There is a tradeoff between what the model has predicted (model performance) and why the model has made such a prediction (model interpretability).
For some solutions, a high model performance is sufficient; in others, the ability to interpret the decisions made by the model is key. The demand for interpretability increases when there is a large cost for incorrect predictions, especially in high-risk applications.
Based on the model complexity, methods for model interpretability can be classified into intrinsic analysis and post hoc analysis.
-
Intrinsic analysis can be applied to interpret models that have low complexity (simple relationships between the input variables and the predictions). These models are based on:
-
Algorithms, such as linear regression, where the prediction is the weighted sum of the inputs
-
Decision trees, where the prediction is based on a set of if-then rules
The simple relationship between the inputs and output results in high model interpretability, but often leads to lower model performance, because the algorithms are unable to capture complex non-linear interactions.
-
-
Post hoc analysis can be applied to interpret simpler models, as described earlier, as well as more complex models, such as neural networks, which have the ability to capture non-linear interactions. These methods are often model-agnostic and provide mechanisms to interpret a trained model based on the inputs and output predictions. Post hoc analysis can be performed at a local level, or at a global level.
-
Local methods enable you to zoom in on a single data point and observe the behavior of the model in that neighborhood. They are an essential component for debugging and auditing ML model predictions. Examples of local methods include:
-
Local Interpretable Model-Agnostic Explanations (LIME), which provides a sparse, linear approximation of the model behavior around a data point
-
SHapley Additive exPlanations (SHAP), a game theoretic approach based on Shapley values which computes the marginal contribution of each input variable towards the output
-
Counterfactual explanations, which describe the smallest change in the input variables that causes a change in the model’s prediction
-
Integrated gradients, which provide mechanisms to attribute the model’s prediction to specific input variables
-
Saliency maps, which are a pixel attribution method to highlight relevant pixels in an image
-
-
Global methods enable you to zoom out and provide a holistic view that explains the overall behavior of the model. These methods are helpful for verifying that the model is robust and has the least possible bias to allow for fair decision making. Examples of global methods include:
-
Aggregating local explanations, as defined previously, across multiple data points
-
Permutation feature importance, which measures the importance of an input variable by computing the change in the model’s prediction due to permutations of the input variable
-
Partial dependence plots, which plot the relationship and the marginal effect of an input variable on the model’s prediction
-
Surrogate methods, which are simpler interpretable models that are trained to approximate the behavior of the original complex model
-
It is recommended to start the ML journey with a simple model that is both inherently interpretable and provides sufficient model performance. In later iterations, if you need to improve the model performance, AWS recommends increasing the model complexity and leveraging post hoc analysis methods to interpret the results.
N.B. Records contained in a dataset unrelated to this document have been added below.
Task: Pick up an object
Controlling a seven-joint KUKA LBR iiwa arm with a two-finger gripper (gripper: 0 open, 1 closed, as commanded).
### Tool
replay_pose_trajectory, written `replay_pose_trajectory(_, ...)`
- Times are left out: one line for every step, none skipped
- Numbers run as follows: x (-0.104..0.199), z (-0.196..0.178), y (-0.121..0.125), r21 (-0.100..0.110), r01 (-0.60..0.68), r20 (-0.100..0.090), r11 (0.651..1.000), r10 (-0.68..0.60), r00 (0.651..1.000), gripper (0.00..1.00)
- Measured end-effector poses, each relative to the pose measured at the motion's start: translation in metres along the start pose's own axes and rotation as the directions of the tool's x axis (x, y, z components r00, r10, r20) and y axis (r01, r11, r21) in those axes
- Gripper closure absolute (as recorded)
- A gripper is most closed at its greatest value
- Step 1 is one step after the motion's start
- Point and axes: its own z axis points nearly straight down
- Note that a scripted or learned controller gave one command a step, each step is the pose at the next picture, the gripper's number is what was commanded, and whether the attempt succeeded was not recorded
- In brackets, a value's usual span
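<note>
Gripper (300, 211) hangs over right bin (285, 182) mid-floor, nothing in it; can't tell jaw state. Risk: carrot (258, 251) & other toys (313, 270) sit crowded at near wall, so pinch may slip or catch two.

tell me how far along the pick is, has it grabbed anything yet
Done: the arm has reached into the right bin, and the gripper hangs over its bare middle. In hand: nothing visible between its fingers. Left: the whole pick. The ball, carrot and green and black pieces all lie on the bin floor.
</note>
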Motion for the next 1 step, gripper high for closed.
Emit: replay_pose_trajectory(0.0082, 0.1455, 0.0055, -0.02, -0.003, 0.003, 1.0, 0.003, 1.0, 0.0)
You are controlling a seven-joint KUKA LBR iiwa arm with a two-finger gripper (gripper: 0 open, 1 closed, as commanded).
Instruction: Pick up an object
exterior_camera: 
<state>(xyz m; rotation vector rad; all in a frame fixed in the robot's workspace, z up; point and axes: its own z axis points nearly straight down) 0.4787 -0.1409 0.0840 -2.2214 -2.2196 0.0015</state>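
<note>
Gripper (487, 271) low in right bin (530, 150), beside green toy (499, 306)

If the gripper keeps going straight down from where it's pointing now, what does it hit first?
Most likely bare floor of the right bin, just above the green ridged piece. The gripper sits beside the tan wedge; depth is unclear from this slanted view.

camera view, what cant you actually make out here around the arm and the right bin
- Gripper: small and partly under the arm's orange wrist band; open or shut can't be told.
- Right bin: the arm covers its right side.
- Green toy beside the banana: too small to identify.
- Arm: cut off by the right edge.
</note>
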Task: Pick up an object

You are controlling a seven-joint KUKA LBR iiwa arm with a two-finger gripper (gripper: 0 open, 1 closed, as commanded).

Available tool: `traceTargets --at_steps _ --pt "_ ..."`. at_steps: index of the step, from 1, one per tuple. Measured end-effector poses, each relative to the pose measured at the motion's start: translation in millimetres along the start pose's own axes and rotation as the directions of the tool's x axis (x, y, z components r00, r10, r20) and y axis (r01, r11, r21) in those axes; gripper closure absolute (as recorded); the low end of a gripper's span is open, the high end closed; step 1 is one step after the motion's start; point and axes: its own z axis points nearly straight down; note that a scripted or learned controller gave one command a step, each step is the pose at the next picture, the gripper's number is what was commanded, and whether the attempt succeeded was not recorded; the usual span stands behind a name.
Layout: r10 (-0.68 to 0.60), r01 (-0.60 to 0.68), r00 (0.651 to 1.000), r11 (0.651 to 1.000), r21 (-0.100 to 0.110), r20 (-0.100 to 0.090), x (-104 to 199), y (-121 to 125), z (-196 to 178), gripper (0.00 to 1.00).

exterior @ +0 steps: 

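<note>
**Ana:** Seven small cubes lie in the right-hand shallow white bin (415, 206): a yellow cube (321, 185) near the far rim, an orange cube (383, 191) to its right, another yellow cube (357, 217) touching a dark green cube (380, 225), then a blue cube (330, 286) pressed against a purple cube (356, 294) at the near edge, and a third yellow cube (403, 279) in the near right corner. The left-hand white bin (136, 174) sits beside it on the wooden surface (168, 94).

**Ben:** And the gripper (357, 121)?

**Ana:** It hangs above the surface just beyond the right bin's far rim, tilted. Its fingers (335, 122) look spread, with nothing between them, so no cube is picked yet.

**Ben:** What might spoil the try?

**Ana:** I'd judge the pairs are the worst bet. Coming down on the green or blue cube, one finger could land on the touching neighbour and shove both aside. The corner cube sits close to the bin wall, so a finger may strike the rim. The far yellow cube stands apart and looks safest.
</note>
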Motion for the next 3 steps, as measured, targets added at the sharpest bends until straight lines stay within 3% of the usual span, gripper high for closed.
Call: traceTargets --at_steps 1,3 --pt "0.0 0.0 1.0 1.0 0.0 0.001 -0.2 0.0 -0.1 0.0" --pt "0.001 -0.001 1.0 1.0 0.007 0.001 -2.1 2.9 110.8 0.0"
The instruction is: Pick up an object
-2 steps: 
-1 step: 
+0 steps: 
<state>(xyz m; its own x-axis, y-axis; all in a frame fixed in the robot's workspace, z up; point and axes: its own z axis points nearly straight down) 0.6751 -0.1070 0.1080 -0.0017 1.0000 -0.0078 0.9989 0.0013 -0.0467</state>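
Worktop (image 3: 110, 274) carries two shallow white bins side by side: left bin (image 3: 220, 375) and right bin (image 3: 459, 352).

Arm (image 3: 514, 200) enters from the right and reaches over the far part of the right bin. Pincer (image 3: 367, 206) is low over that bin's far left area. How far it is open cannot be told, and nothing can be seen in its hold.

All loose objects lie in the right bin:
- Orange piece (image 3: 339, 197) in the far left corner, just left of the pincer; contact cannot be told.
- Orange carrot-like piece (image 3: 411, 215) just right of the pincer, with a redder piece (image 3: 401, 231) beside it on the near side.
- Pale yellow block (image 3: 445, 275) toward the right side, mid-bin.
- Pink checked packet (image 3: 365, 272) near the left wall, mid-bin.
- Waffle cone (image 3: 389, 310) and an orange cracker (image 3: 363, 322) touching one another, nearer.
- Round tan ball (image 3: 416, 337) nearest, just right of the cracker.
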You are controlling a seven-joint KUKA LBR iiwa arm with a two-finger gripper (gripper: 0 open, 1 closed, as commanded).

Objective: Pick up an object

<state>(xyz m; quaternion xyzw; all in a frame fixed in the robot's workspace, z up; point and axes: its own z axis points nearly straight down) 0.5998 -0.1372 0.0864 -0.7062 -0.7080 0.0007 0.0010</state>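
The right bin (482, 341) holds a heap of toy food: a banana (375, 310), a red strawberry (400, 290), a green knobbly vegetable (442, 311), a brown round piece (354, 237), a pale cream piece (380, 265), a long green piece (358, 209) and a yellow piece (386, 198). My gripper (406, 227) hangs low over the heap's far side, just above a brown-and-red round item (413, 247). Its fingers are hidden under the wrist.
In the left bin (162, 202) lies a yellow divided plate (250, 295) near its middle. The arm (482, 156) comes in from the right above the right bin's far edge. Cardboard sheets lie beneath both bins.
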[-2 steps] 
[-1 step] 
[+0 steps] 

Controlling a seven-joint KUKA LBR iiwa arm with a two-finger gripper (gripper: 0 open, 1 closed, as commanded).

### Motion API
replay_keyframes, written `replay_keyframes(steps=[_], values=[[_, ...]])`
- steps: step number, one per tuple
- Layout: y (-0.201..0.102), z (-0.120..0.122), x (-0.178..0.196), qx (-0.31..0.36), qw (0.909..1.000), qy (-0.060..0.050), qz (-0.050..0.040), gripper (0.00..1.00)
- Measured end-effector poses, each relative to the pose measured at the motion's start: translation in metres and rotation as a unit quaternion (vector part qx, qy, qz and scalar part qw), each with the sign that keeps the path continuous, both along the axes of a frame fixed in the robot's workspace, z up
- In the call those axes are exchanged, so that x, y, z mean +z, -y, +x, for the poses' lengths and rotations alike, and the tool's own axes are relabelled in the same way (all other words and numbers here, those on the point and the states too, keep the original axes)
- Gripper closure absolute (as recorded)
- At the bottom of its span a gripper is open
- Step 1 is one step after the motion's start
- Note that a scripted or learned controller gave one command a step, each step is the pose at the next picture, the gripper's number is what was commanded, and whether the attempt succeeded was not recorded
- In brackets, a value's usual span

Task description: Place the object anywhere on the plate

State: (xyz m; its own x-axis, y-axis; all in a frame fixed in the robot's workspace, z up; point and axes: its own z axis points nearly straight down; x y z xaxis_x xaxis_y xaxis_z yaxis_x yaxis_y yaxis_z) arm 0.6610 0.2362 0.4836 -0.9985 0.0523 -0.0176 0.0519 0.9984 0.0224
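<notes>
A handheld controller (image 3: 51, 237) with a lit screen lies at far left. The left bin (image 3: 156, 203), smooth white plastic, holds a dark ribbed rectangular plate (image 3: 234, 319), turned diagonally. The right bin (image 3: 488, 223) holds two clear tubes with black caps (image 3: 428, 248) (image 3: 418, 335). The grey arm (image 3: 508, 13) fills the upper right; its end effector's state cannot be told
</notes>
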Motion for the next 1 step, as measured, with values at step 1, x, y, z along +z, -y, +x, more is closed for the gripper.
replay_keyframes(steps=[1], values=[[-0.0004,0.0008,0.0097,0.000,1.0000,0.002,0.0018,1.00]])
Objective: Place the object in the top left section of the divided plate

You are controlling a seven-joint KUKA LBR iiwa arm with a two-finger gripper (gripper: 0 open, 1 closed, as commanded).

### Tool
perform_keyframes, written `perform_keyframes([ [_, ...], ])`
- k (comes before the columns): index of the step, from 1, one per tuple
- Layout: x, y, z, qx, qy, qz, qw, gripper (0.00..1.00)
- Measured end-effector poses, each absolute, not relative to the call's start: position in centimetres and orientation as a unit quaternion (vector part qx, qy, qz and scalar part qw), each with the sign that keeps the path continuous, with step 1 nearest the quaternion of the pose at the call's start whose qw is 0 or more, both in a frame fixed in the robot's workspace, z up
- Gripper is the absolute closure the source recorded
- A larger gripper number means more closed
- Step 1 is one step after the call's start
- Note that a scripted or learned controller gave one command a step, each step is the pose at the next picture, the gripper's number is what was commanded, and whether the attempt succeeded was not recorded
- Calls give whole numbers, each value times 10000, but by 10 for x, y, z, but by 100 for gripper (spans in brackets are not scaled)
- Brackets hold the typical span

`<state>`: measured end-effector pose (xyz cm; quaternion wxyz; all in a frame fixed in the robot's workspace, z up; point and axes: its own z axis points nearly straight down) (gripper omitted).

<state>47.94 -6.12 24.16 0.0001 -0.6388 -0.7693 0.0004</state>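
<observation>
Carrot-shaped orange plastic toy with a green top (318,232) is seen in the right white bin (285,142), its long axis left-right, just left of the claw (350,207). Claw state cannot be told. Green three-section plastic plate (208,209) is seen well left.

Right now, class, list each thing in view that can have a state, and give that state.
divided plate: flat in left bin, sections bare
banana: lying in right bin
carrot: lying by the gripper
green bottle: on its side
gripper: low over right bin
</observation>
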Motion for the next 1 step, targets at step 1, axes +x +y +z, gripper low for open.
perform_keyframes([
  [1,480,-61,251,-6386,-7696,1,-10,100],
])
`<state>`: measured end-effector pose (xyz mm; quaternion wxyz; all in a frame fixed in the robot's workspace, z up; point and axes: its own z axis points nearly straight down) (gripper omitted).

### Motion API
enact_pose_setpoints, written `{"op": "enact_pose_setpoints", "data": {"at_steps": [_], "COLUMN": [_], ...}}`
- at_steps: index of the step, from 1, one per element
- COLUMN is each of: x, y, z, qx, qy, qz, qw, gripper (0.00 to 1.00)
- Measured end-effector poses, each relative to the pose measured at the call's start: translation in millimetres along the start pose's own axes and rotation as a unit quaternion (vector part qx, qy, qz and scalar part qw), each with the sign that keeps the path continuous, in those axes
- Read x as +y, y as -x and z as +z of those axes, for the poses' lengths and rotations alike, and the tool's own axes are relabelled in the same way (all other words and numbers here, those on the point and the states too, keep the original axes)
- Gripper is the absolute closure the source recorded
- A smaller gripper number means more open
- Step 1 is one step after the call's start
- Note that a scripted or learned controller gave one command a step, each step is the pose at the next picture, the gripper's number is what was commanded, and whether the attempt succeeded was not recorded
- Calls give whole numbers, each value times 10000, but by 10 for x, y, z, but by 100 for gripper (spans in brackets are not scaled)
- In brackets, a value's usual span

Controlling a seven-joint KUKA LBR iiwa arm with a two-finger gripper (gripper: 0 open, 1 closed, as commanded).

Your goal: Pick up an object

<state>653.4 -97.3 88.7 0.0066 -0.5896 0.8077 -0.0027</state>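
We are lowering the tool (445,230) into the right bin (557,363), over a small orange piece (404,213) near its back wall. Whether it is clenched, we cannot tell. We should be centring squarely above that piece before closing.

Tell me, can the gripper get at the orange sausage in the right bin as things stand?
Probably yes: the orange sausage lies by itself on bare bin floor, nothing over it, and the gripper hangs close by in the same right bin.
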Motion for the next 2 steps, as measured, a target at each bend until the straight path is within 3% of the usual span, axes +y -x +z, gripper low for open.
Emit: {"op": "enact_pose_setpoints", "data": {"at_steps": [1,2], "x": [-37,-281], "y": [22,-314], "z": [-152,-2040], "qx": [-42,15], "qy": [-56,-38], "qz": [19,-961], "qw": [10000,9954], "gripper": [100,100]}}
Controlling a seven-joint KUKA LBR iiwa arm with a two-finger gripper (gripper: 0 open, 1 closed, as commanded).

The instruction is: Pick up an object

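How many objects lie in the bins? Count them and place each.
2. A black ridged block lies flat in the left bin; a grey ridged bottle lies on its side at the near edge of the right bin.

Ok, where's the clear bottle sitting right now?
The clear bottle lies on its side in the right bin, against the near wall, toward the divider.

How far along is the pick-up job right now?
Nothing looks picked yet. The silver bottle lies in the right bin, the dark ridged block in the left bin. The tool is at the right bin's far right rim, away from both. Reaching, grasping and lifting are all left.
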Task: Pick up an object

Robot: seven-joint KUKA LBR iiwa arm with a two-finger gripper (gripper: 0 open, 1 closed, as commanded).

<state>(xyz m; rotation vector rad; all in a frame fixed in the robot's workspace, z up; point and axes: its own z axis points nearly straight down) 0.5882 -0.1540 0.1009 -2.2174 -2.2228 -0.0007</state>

Selecting both a local method and a global method gives you the ability to interpret the behavior of the model for a single data point, as well as across all data points in the dataset. It is also essential to validate the stability of model explanations, because methods in post-hoc analysis are susceptible to adversarial attacks, where small perturbations in the input could result in large changes in the output prediction and therefore in the model explanations as well.
Amazon SageMaker Clarify provides tools to detect bias in ML models and understand model predictions. SageMaker Clarify uses a model-agnostic feature attribution approach and provides a scalable and efficient implementation of SHAP.